» **INSTRUCTIONS TO FOLLOW**
Given the records below, would you repeat exactly the lines that begin at the one containing "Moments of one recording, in" and end at the one containing "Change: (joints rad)", inclusive?

» **PROVIDED RECORDS**
━━━━━━━━
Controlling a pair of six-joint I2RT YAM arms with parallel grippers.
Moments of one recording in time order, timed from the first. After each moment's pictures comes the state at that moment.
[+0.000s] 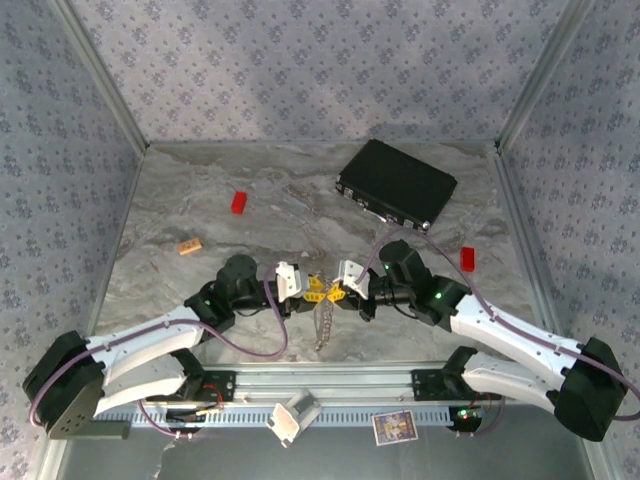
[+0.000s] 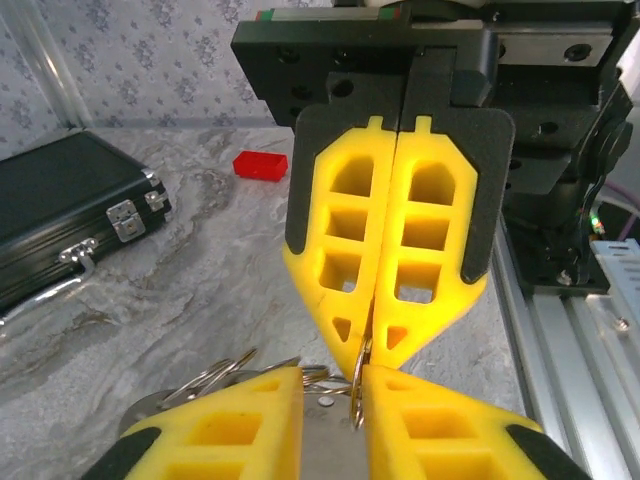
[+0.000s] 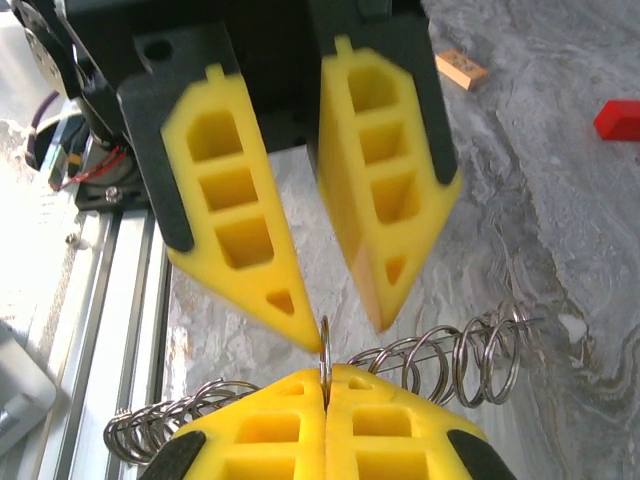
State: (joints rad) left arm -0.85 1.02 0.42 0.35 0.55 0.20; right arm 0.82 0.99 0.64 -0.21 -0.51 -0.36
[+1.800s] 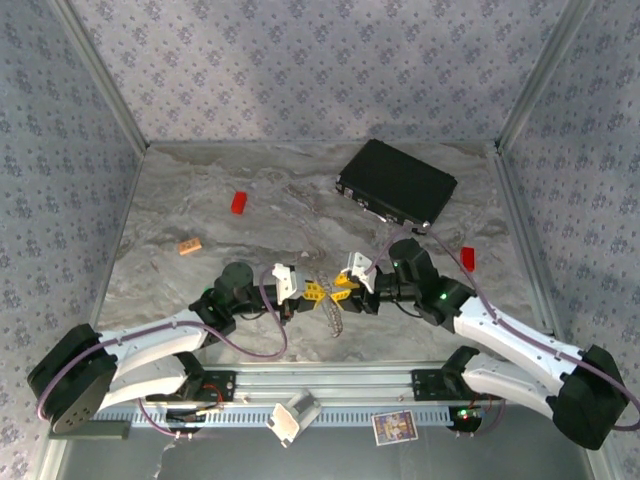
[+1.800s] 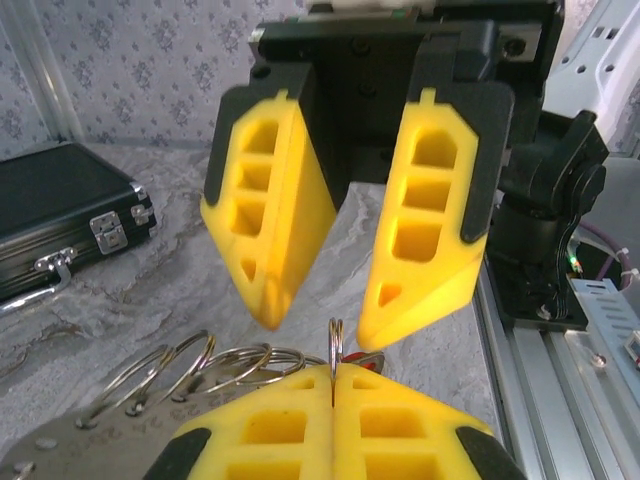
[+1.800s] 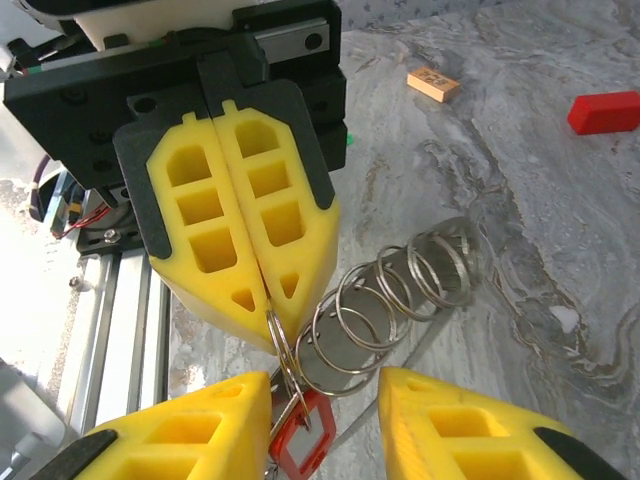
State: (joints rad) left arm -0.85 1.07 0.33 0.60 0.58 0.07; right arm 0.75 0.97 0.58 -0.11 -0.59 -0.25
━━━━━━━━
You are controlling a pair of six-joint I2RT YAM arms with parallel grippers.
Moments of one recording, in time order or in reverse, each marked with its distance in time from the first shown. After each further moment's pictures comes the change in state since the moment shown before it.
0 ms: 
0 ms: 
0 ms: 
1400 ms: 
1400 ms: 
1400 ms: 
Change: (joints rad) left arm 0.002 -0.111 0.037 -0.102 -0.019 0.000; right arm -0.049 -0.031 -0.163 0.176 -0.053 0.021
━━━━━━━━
» **REPLY**
Moments of one recording, in time order or in reverse, each marked with its distance in time from the first shown. After each further moment's pictures comes the change in state since the moment shown before it.
0 ms: 
0 ms: 
0 ms: 
1400 ms: 
1400 ms: 
1400 ms: 
Change: (joints rad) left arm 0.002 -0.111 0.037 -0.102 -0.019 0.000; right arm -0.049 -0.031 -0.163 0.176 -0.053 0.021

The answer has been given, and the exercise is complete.